The 26 healthy-weight participants were aged between 27 and 44, and their mean BMI was 22.6 (SD=1.5). The anthropometric characteristics and Hunger/Satiety rates at Day0 (baseline) and Day29 (control day) are performed in Table 1b
Table 1b.
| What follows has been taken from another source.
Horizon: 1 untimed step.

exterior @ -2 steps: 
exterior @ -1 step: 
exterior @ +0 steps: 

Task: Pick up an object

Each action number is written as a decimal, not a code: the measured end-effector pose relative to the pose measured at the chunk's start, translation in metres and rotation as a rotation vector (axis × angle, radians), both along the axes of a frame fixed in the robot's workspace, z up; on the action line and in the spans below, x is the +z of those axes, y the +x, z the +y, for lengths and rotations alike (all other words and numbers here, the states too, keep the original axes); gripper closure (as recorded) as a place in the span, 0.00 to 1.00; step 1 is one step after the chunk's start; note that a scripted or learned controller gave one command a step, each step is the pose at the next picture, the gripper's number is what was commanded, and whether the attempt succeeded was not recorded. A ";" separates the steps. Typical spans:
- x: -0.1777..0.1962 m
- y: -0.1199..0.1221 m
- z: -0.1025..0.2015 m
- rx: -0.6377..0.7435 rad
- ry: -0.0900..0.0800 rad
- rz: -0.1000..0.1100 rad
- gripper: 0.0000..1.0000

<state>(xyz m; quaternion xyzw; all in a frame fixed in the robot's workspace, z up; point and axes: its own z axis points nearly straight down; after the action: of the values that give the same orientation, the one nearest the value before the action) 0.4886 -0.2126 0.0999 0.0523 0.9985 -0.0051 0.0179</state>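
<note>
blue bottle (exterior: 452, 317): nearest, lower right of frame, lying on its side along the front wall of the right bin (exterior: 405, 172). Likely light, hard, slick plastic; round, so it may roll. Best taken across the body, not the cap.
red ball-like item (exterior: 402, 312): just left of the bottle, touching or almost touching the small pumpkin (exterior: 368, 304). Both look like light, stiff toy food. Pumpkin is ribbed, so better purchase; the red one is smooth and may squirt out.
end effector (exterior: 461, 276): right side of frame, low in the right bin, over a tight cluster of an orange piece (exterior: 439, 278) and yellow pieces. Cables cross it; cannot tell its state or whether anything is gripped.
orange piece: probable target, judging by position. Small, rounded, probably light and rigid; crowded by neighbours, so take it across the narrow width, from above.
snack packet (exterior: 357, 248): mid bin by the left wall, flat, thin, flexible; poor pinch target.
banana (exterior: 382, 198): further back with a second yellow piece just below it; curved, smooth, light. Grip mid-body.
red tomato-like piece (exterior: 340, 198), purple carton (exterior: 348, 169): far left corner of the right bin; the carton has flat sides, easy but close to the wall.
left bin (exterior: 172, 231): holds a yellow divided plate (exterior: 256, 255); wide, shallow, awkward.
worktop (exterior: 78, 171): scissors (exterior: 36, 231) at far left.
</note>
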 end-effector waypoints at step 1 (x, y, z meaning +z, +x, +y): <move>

Anthropometrics and characteristics of participants with healthy weight at baseline and control day, also in the groups of 2 types of meal frequency (FEH- Frequently Eating Healthy-weight; SEO- Seldom Eating Healthy-weight)
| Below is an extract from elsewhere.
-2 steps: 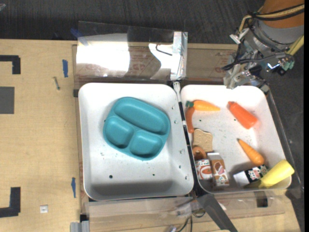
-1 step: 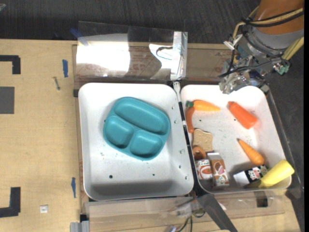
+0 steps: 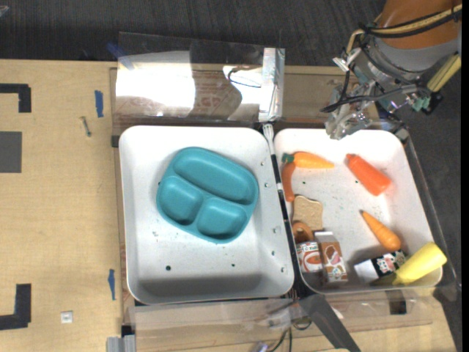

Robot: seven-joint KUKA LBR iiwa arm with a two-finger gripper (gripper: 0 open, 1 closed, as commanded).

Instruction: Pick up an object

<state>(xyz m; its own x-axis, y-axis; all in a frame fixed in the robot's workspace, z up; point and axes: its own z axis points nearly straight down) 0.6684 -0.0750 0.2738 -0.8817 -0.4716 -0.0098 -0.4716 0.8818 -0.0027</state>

| Baseline (Day 0) – BEFORE the diet | | Control day (Day 29) – AFTER the diet |
| Healthy-weight | FEH | SEH | | Healthy-weight | FEH | SEH |
Number of participants | 26 | 10 | 16 | | 26 | 10 | 16 |
Gender | F | F | F | | F | F | F |
Age | 35±5 | 34.6±5.4 | 35.3±5 | | 35±5 | 34.6±5.4 | 35.3±5 |
Height, cm | 167±5.8 | 168.4±6.8 | 166.2±5.2 | | 167±5.8 | 168.4±6.8 | 166.2±5.2 |
Weight, kg | 63.2±5.3 | 64.2±7.2 | 62.5±3.8 | | 60.9±4.9 | 61.7±6.6 | 60.5±3.7 |
BMI | 22.6±1.5 | 22.6±1.8 | 22.6±1.3 | | 21.8±1.4 | 21.7±1.5 | 21.9±1.3 |
Waist circumference | 75.5±6.6 | 77.4±7.1 | 74.4±6.3 | | 72.6±6 | 73.8±5.6 | 71.9±6.2 |
Hips circumference | 99±4.5 | 99.6±6.2 | 98.6±3.2 | | 96.3±4.7 | 96.6±4.5 | 96.1±5 |
W/H ratio | 0.76±0.06 | 0.78±0.07 | 0.75±0.06 | | 0.75±0.06 | 0.77±0.06 | 0.75±0.07 |
Mean Hunger (from 3 meals) | 5.3±1.8 | 5±2 | 5.5±1.8 | | 4.7±2.7 | 4.7±2.5 | 4.8±2.8 |
Mean Satiety (from 3 meals) | 7.2±1.3 | 7.6±1.2 | 7±1.2 | | 8±1.4 | 8±1.5 | 7.9±1.5 |
3.2 Weight loss in overweight/obese group after 28-day diet intervention (Study 1)
Following the 4-week intervention, the participants` body Excess Weight significantly decreased versus baseline for both FEO and SEO groups (FEO: t=3.56, DF=17, p=0.002, SEO: t=5.99, DF=16, p=0.001) (Figure 1). Similarly, the significant reduction happened in total body weight, waist, and hip circumferences (p=0.001-0.005) in both meal frequency groups of overweight/obese participants (Table 1a). However, due to the high dropout, the frequent eaters initially had more excess weight than seldom eaters did. This can appear to be a limitation of group equality.